Felony DUI and Causation
I was upset to learn that one of my clients was arrested for second degree murder, gross vehicular manslaughter and felony DUI last week. At Gold & Witham, we make every effort to engage with our clients in an effort to make sure that they learn from the experience and never come back. We are not always successful.
The ex-client in question is a 19 year old who was already on probation for two separate DUI convictions at the time of the accident. According to media reports, he was involved in a multi car collision on the freeway resulting in the death of a motorist. The circumstances were complicated in that the victim first hit a mattress on the freeway, was then hit by my ex-client, and was then hit by two other vehicles.
The case will involve multiple issues, one of them being causation. The people have the burden of proving that a defendant caused the death. The jury instruction on point in a gross vehicular manslaughter case (CALCRIM 590) states that “An act causes death if the death is the direct, natural and probable consequence of the act and the death would not have happened without the act.
A natural and probable consequence is one that a reasonable person would know is likely to happen if nothing unusual intervenes….There may be more than one cause of death. An act causes death only if it is a substantial factor in causing the death.
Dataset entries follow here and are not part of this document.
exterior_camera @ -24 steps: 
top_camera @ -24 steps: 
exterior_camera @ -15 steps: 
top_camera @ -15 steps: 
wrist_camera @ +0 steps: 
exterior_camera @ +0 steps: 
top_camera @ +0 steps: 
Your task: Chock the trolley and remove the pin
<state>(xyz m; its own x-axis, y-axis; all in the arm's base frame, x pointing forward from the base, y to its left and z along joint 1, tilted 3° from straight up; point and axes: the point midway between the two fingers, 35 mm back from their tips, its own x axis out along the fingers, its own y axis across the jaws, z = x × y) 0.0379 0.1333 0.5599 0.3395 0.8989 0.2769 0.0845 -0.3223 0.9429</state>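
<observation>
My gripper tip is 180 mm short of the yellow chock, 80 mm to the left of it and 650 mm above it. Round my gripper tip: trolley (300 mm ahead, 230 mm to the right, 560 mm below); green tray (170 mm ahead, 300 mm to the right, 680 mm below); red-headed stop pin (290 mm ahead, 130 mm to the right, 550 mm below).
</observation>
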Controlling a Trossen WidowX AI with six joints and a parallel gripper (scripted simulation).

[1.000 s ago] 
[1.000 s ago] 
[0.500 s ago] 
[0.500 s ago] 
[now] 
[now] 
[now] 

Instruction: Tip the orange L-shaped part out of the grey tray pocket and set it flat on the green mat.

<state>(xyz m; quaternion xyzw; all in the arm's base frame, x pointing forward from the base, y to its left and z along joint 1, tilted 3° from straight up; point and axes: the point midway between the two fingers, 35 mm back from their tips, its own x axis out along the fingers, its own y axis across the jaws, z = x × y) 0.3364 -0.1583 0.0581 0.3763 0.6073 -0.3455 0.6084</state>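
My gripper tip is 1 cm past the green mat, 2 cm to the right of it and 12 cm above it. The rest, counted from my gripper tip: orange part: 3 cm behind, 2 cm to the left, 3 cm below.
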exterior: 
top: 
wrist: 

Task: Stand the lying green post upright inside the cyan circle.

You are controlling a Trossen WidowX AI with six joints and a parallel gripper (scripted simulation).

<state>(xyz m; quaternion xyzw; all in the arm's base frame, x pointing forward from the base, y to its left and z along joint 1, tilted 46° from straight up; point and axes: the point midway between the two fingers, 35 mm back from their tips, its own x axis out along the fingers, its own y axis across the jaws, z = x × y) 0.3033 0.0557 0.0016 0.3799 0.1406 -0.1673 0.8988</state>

A substantial factor is more than a trivial or remote factor”.
The tragedy of this situation is that whatever happens with the criminal proceedings, the victim is dead and so many lives have been altered forever. The defendant, who is only 19, is facing years in state prison, his parents are heart broken and the victim’s family will face years of coming to terms with such an avoidable loss.
Dealing with these situations as a defense attorney is immensely stressful and difficult. This is a situation that we tend to face at Gold & Witham approximately once a year and it is a situation that we would prefer to never have to deal with. We will continue to educate our clients and engage them in rehabilitation as much as we can in an effort to prevent at least one such event occurring in the future.